Kinnaman and Lyons state that they believe that as Christians, we created the perception of hypocrisy outside of Christianity because our own priorities about Christian living center around "being good." Not only do we esteem "being good" as far more significant of every other element of the Christian life, we also broadcast this to others while showing no significant lifestyle differences. In the author's findings, the only significant factors that set Christians apart from non-Christians were church attendance and agreement that a particular foul expletive should not appear on television.

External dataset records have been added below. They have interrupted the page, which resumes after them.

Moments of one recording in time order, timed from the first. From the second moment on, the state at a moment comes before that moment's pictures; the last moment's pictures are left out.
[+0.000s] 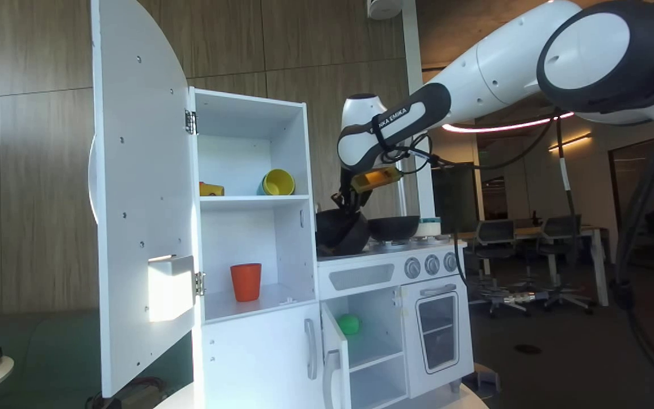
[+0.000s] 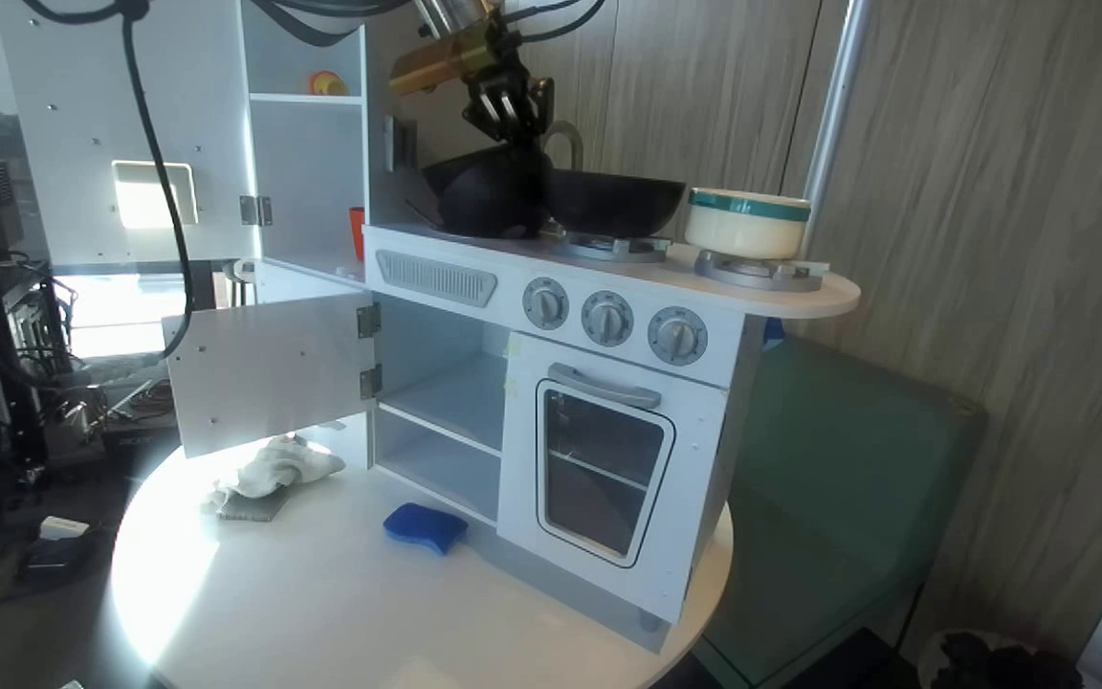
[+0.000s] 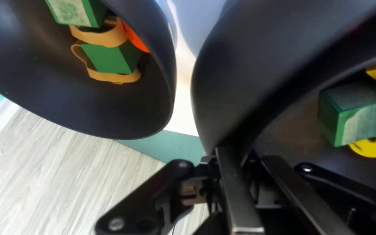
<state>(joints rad) -0.07 0.03 0.02 -1.65 -0.36 2.30 0.17</state>
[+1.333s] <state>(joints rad) -0.06 -0.09 0.02 -1.64 -0.51 2.18 0.29</state>
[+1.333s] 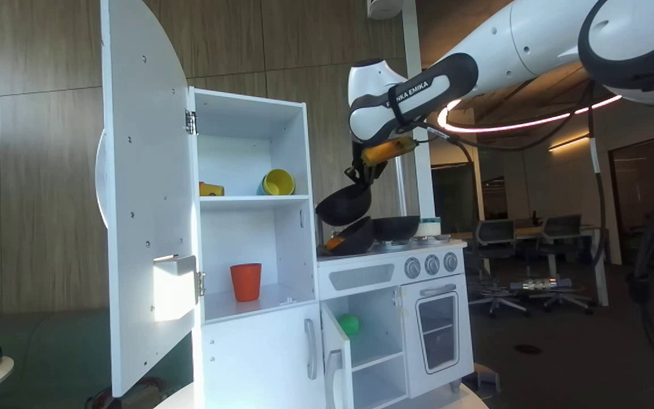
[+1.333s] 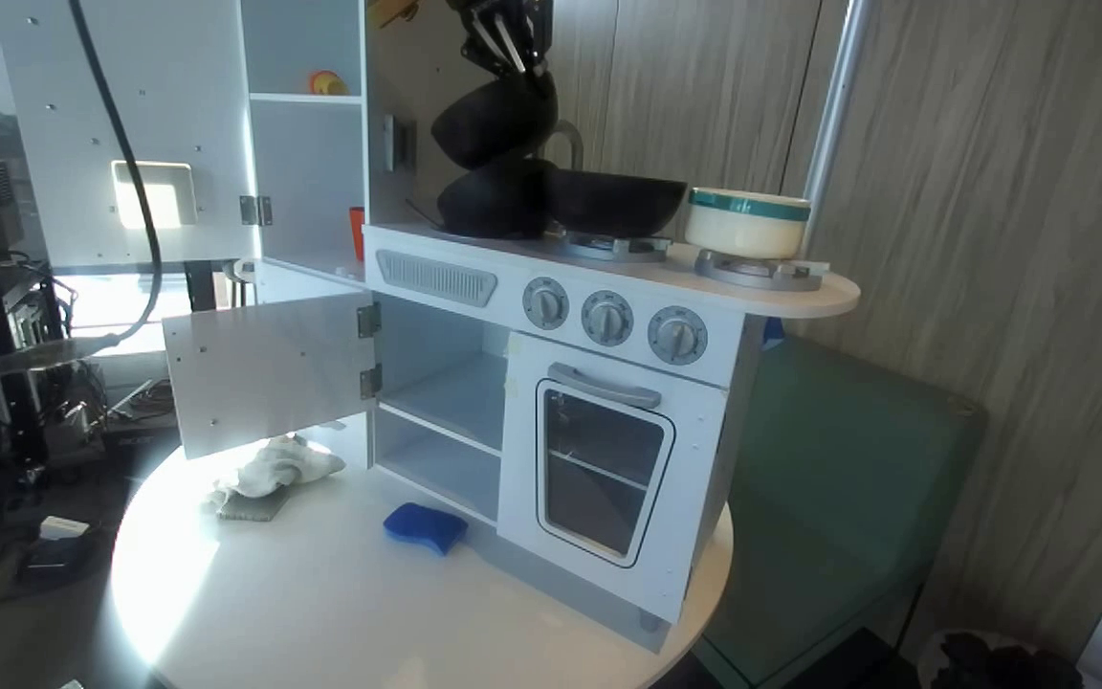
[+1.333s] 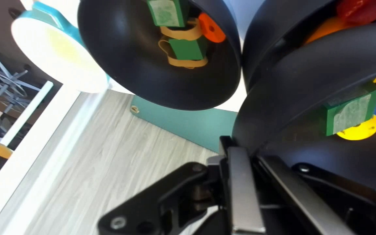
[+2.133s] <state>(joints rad) -0.10 -0.13 0.01 -1.58 -0.51 1.89 0.54</state>
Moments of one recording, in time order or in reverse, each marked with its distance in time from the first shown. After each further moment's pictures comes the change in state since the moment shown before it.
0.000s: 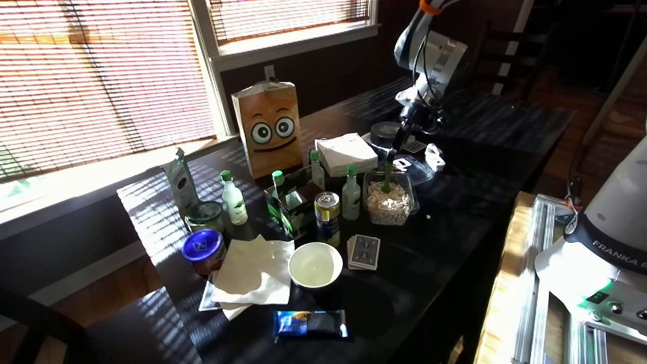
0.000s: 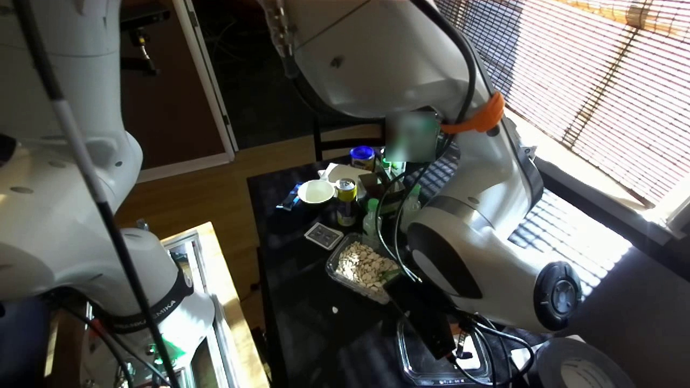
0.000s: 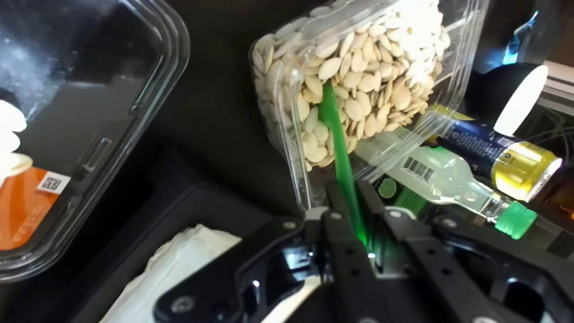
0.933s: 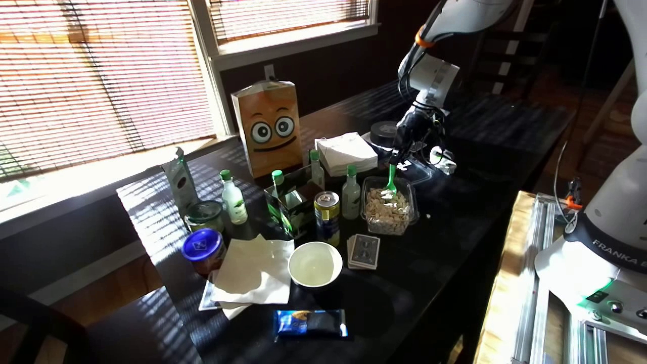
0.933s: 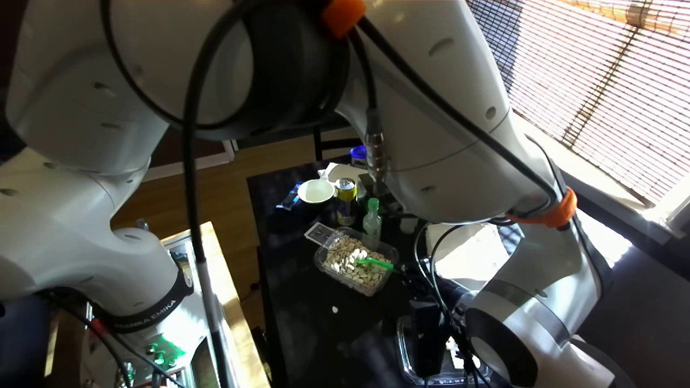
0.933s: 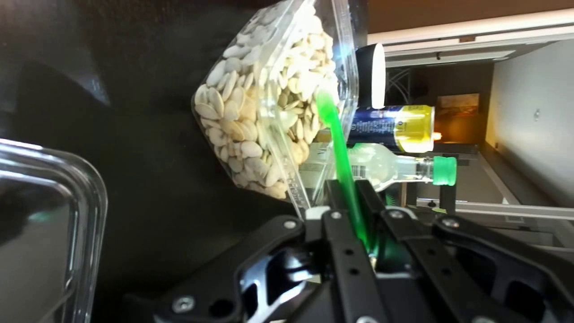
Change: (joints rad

The honest answers of the Christians surveyed indicated that they engaged in sinful behaviors at self-reported rates equal to those of non-believers. We have thus invited the criticism of hypocrisy ourselves. Thus, of the 84% of identified non-believers who knew a Christian personally, only 15% of them report significant lifestyle differences. The "unChristian" perceive us as hypocrites because few of us actually practice what we preach.
From pages 41 -45:


"Everyone in my church gave me advice about how to raise my son, but a lot of the time, they seemed to be reminding me that I have no husband – and besides, most of them were not following their own advice. It made it hard to care what they said. They were not practicing what they preached.” Victoria, 24

Jake, age thirty-two, one of the young outsiders we interviewed, made this comment: “My former pastor used to teach baptism by immersion, then he got a better job with the Presbyterians and now he teaches baptism can be done by sprinkling. What you believe depends on where the paycheck is coming from, I guess.”

...First notice that many of these outsiders were former insiders.
Young outsiders believe that rather than being able to help them sort through the image-is-everything world, followers of Christ are playing the very same mind games that they are. They perceive us as employing the same tactics as everyone else to preserve an appearance of strength.